§ Problem
Repeat the records given below in full, with no changes.

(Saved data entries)

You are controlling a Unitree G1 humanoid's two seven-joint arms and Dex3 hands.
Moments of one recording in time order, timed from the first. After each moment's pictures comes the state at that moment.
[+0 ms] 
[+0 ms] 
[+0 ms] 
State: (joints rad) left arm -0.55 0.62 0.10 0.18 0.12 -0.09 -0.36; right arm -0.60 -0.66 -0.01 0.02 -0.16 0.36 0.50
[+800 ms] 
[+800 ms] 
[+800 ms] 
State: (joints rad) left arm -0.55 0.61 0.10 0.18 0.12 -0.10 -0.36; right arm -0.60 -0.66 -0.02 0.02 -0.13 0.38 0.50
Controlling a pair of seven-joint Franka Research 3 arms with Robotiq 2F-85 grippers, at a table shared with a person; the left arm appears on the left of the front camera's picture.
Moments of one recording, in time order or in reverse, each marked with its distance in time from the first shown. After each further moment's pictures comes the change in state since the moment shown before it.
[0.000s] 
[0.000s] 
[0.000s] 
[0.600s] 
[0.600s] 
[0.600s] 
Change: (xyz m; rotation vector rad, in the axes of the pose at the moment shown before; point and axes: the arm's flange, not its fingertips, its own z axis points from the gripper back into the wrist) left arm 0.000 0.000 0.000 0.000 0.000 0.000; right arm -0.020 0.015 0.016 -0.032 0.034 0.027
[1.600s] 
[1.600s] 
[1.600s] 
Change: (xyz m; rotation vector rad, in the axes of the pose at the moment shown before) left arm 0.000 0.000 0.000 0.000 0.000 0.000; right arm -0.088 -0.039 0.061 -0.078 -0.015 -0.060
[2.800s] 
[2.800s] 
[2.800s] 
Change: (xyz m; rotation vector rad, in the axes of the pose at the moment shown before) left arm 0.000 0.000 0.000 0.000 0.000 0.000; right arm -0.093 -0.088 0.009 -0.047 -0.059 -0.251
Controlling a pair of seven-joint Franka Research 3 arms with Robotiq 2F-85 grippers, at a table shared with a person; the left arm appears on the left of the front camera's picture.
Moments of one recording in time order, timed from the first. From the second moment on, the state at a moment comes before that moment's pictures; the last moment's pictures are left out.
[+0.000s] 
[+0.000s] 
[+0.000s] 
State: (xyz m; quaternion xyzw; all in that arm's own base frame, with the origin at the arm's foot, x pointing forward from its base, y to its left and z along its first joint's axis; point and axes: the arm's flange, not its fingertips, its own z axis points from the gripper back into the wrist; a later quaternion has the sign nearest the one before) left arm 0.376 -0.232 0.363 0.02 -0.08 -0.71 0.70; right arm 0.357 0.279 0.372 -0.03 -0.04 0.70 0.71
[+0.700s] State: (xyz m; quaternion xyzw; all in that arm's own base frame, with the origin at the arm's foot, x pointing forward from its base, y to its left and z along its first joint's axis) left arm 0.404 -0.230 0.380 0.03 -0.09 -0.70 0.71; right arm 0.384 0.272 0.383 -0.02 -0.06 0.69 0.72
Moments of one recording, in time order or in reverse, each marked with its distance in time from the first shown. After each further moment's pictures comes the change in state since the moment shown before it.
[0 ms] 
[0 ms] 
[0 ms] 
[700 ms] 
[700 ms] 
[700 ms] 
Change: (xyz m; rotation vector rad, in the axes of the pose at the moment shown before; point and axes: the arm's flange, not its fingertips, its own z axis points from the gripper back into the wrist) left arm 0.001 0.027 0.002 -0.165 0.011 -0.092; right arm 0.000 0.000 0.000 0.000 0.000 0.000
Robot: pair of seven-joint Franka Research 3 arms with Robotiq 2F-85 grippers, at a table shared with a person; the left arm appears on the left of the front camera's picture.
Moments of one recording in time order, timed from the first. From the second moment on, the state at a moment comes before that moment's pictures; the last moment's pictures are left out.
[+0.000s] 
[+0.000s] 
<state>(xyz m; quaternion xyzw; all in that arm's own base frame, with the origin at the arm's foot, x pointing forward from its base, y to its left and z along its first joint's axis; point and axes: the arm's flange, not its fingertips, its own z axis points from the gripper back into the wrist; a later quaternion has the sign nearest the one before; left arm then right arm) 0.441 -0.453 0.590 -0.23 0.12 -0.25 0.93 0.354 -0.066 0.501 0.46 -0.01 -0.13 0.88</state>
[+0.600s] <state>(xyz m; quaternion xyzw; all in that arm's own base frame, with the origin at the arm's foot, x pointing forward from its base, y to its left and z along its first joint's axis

§ Written response
You are controlling a Unitree G1 humanoid's two seven-joint arms and Dex3 hands.
Moments of one recording in time order, timed from the first. After each moment's pictures comes the state at that moment.
[+0 ms] 
[+0 ms] 
[+0 ms] 
State: (joints rad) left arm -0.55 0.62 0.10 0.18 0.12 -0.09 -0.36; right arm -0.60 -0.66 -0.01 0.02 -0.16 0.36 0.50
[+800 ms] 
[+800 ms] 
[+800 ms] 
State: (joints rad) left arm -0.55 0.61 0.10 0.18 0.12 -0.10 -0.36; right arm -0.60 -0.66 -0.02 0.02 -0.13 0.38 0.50
Controlling a pair of seven-joint Franka Research 3 arms with Robotiq 2F-85 grippers, at a table shared with a person; the left arm appears on the left of the front camera's picture.
Moments of one recording, in time order or in reverse, each marked with its distance in time from the first shown. After each further moment's pictures comes the change in state since the moment shown before it.
[0.000s] 
[0.000s] 
[0.000s] 
[0.600s] 
[0.600s] 
[0.600s] 
Change: (xyz m; rotation vector rad, in the axes of the pose at the moment shown before; point and axes: the arm's flange, not its fingertips, its own z axis points from the gripper back into the wrist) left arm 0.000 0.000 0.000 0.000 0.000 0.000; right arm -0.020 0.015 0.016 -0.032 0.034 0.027
[1.600s] 
[1.600s] 
[1.600s] 
Change: (xyz m; rotation vector rad, in the axes of the pose at the moment shown before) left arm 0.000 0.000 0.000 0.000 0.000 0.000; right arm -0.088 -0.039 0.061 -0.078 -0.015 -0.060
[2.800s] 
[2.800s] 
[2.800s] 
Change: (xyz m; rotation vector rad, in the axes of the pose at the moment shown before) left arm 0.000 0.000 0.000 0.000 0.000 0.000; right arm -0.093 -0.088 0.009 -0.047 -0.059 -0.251
Controlling a pair of seven-joint Franka Research 3 arms with Robotiq 2F-85 grippers, at a table shared with a person; the left arm appears on the left of the front camera's picture.
Moments of one recording in time order, timed from the first. From the second moment on, the state at a moment comes before that moment's pictures; the last moment's pictures are left out.
[+0.000s] 
[+0.000s] 
[+0.000s] 
State: (xyz m; quaternion xyzw; all in that arm's own base frame, with the origin at the arm's foot, x pointing forward from its base, y to its left and z along its first joint's axis; point and axes: the arm's flange, not its fingertips, its own z axis points from the gripper back into the wrist; a later quaternion has the sign nearest the one before) left arm 0.376 -0.232 0.363 0.02 -0.08 -0.71 0.70; right arm 0.357 0.279 0.372 -0.03 -0.04 0.70 0.71
[+0.700s] State: (xyz m; quaternion xyzw; all in that arm's own base frame, with the origin at the arm's foot, x pointing forward from its base, y to its left and z along its first joint's axis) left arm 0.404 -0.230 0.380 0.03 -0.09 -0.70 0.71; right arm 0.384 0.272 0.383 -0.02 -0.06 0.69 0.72
Moments of one recording, in time order or in reverse, each marked with its distance in time from the first shown. After each further moment's pictures comes the change in state since the moment shown before it.
[0 ms] 
[0 ms] 
[0 ms] 
[700 ms] 
[700 ms] 
[700 ms] 
Change: (xyz m; rotation vector rad, in the axes of the pose at the moment shown before; point and axes: the arm's flange, not its fingertips, its own z axis points from the gripper back into the wrist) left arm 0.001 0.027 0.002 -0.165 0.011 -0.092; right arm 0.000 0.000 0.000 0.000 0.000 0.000
Robot: pair of seven-joint Franka Research 3 arms with Robotiq 2F-85 grippers, at a table shared with a person; the left arm appears on the left of the front camera's picture.
Moments of one recording in time order, timed from the first. From the second moment on, the state at a moment comes before that moment's pictures; the last moment's pictures are left out.
[+0.000s] 
[+0.000s] 
<state>(xyz m; quaternion xyzw; all in that arm's own base frame, with the origin at the arm's foot, x pointing forward from its base, y to its left and z along its first joint's axis; point and axes: the arm's flange, not its fingertips, its own z axis points from the gripper back into the wrist; a later quaternion has the sign nearest the one before; left arm then right arm) 0.441 -0.453 0.590 -0.23 0.12 -0.25 0.93 0.354 -0.066 0.501 0.46 -0.01 -0.13 0.88</state>
[+0.600s] <state>(xyz m; quaternion xyzw; all in that arm's own base frame, with the origin at the arm's foot, x pointing forward from its base, y to its left and z along its first joint's axis

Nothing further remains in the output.